South Korea warn media against manager speculation; Louis van Gaal, Andre Villas-Boas linked

The Korea Football Association (KFA) has warned domestic media that speculation over the potential arrival of big name bosses such as Louis van Gaal, Andre Villas-Boas and Luiz Felipe Scolari could harm the search for a new national team coach.

The KFA announced that it is are looking at a list of fewer than 10 possible replacements for Shin Tae-yong should they decide not to offer the 49-year-old a new contract following their World Cup group stage exit.

They denied making any contact with such names and is blaming the South Korean media for parroting speculation that originated from overseas.

"These rumours have come through foreign media to be reported by the domestic media," the KFA said in an statement released on Monday. "Not only does this cause confusion among fans, it can have a negative impact on negotiations that take place with genuine candidates."
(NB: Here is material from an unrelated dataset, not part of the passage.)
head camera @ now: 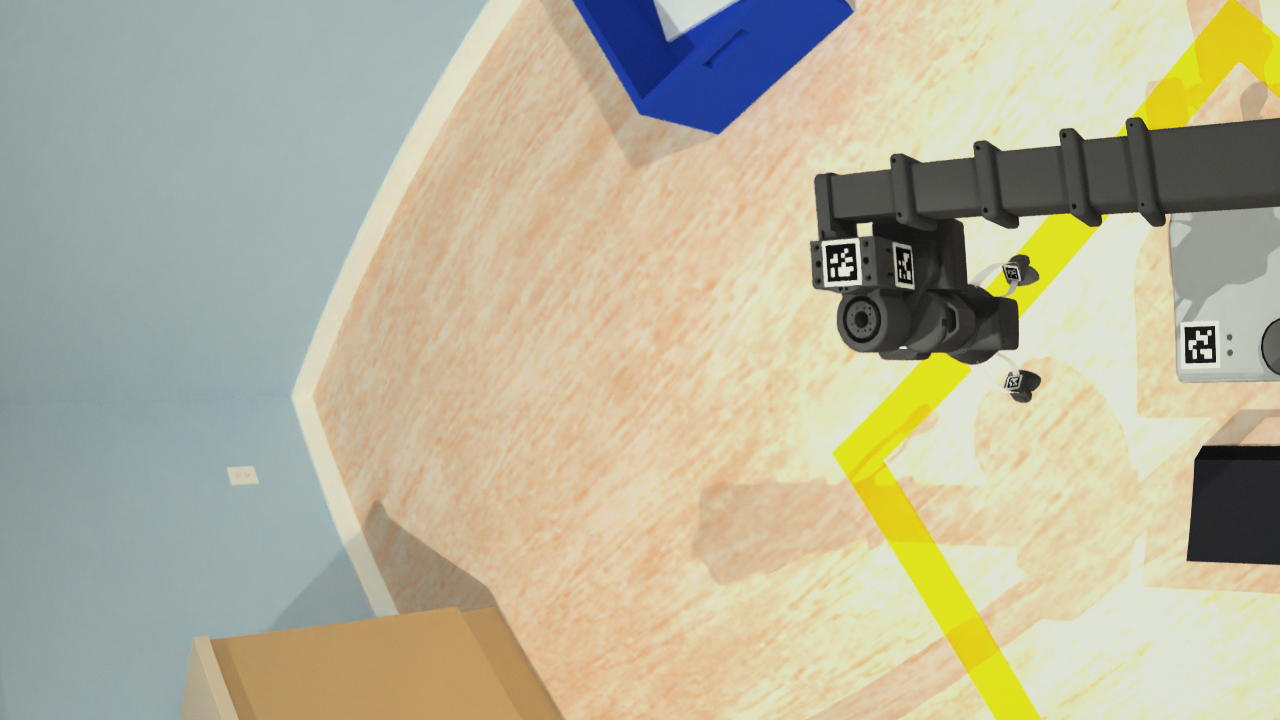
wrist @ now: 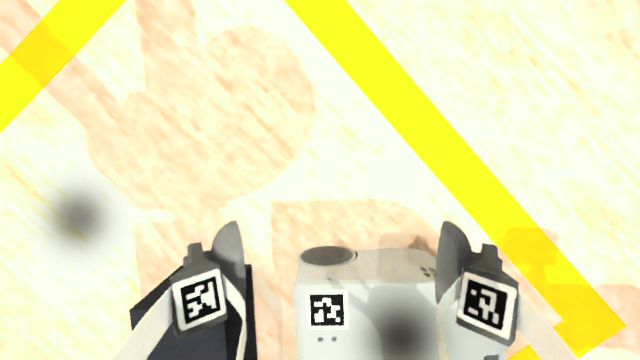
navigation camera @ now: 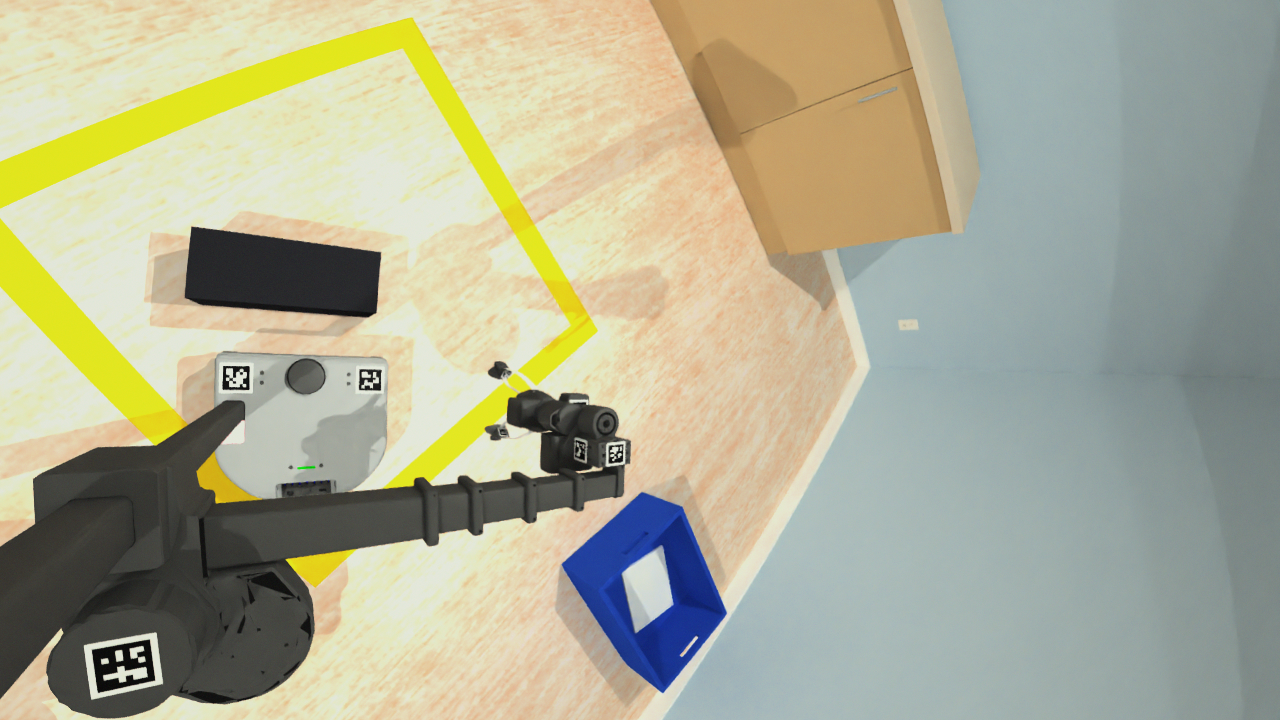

The KFA added that there will be no more statements, asking that until a decision is made, media refrain from reporting rumours from overseas.

Reports in South America and Europe have suggested that a big name could be heading to Seoul with Van Gaal, Villas-Boas, Scolari and Vahid Halilhodzic at the top of the KFA's rumoured list.

Scolari and Villas-Boas have recent experience in China, while Halilhodzic was fired by Japan in April.

Shin Tae-yong became manager in July 2017, and despite leading the team to victory over Germany at the 2018 World Cup, South Korea still headed home after the group stage.

Kim Pan-gon, head of the KFA's technical committee that oversees national team affairs, said on Thursday that Shin will be evaluated against other potential candidates and could still stay on as manager.

"We will regard Shin Tae-yong as one of the candidates, and he'll be up against other candidates being considered," Kim said. "We will interview these candidates and compare each one of them with Shin before we name the coach."

Kim outlined some of the philosophies that are driving the KFA's search.

"We have to play an active style of football, using penetration and forward passing, with stamina at the foundation," he said. "And the coach should produce results that befit our national team's status."

South Korea are hoping to have a coach in place by September when the national team has a number of friendlies as preparations start for January's Asian Cup.